For broker-dealers, collapsing technology silos across the front, middle and back office has become increasingly important in the relentless drive towards cost reduction and greater efficiency. As technology has advanced, forward-looking firms are taking an enlightened approach to technology development and investing in consolidation across the entire trade lifecycle. Not only does this present an effective way to improve workflow efficiencies, but it can also result in significant cost savings over time. An effective way to achieve such consolidation is by adopting a component-based approach to technology, which offers both modularity and interoperability.
The need for integration
With sell-side firms often having to manage multiple disparate, disconnected systems for each point within the trade lifecycle, there is a growing demand, particularly amongst large banks, for increased front-to-back office integration. In today’s environment, where the focus is on improving efficiencies and reducing costs, firms are seeking to combine capacities and infrastructure wherever possible, thus reducing both the number of costly vendor relationships that they have to maintain, and the associated complexity.
Investment in modular, interoperable technology is key to collapsing silos in the front, middle and back office, as it allows firms to target their efficiencies around specific functions and workflows. But even the most flexible modular system will not provide value if components cannot share information, both with each other, and with third-party tools. In order to create a true ecosystem of productivity, market participants should seek interoperable applications for every task across the full trade lifecycle.
A complex ecosystem
On the sell side, the full trade lifecycle covers everything from pre-trade through to post-trade. This includes the management and execution of the order in the front office, the allocation, affirmation & confirmation processes in the middle office, and post-trade functions such as clearing, settlement, transaction reporting, P&L, and general ledger accounting. On top of all that, risk management, asset servicing, margin calculations, collateral management, compliance, and a wide range of other supporting services need to be factored in.
This is a complex ecosystem, where firms are generally being serviced by multiple vendors, each focusing on a different area within the lifecycle of the trade. When connecting all of these systems together, firms generally either try and do it themselves, which can be resource-intensive and time consuming, or rely on the vendors of those systems to do it, which can lead to unwanted delays and further costs. The net result is multiple integrations, all of which have to be maintained.
This presents a clear case for streamlining, says Justin Llewellyn-Jones, Head of Capital Markets, North America (Equities, FX & Derivatives) at Broadridge Financial Solutions. “If you can streamline the ingestion of trades into the middle office from the front office, and into the back office from the middle office, if you can make sure that every single one of those systems is consuming the same reference data and the same real time data, you’re a long way towards getting rid of the breaks that occur,” he says. “Probably one of the most difficult challenges in financial services technology is integrating between all of these different systems, so if you can streamline all of that, you can achieve a much higher STP rate, and you’ll also get rid of many of the reconciliations that have to occur between systems, which is where a lot of inefficiencies are.”
This is where modularity and interoperability come into play.
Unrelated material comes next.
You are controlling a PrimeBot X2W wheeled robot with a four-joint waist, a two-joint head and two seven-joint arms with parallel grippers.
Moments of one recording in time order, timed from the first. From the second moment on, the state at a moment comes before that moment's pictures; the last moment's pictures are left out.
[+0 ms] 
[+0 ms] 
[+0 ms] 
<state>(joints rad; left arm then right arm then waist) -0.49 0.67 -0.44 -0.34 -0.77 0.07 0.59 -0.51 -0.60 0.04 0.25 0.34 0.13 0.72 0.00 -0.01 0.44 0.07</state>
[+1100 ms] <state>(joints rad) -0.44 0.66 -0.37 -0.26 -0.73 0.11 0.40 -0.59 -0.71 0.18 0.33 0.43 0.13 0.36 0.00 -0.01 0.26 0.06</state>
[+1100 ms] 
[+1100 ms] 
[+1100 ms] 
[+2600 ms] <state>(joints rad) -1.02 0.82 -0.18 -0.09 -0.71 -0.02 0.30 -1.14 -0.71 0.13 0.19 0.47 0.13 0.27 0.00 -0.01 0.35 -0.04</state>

Taking a modular approach to software by breaking up a system into independent, loosely coupled components can provide clear benefits when streamlining the trade lifecycle. Technology teams gain the freedom to build and reconfigure tools as they see fit, across the front, middle and back office. And because it is quicker to build individual components than it is to rebuild an entire platform, modular systems are not only faster to market, they also offer greater potential for customisation. Taking a modular approach is also cost-effective, as components can be reused and re-purposed.
Interoperability and the sharing of data can be achieved by having a common, ‘golden source’ data model, wrapped with APIs, says Llewelyn-Jones. “You have this linear lifecycle right now,” he says. “From the point of order capture, a trade gets passed through all of these steps, and then you get this pool of data at the backend. If you really want to optimise your inventory, your collateral, your risk, or your capital allocation across your trading strategies, surfacing that golden source of data, from the back office into the middle office and into the front office, gives the traders actionable data items that they can use.”
A Hybrid build– and– buy approach
When applications are built in a modular and interoperable way, communicating and sharing data with one another, the entire trade lifecycle can be effectively streamlined. As long as all elements are interoperable, a firm can leverage functionality from any combination of providers to build a truly optimised workflow throughout the trade lifecycle. And because the technology enabling this exchange of information is entirely separate from the components themselves, it can be deployed in any context, with transformative results.
By building interoperable systems – and by working with vendors committed to modularity and interoperability, such as Broadridge – firms can benefit from the best vendor functionality available while keeping their core competencies in-house.
This hybrid build-and-buy approach will help usher in a future in which the front, middle and back offices are fully integrated, and the full trade lifecycle is truly streamlined.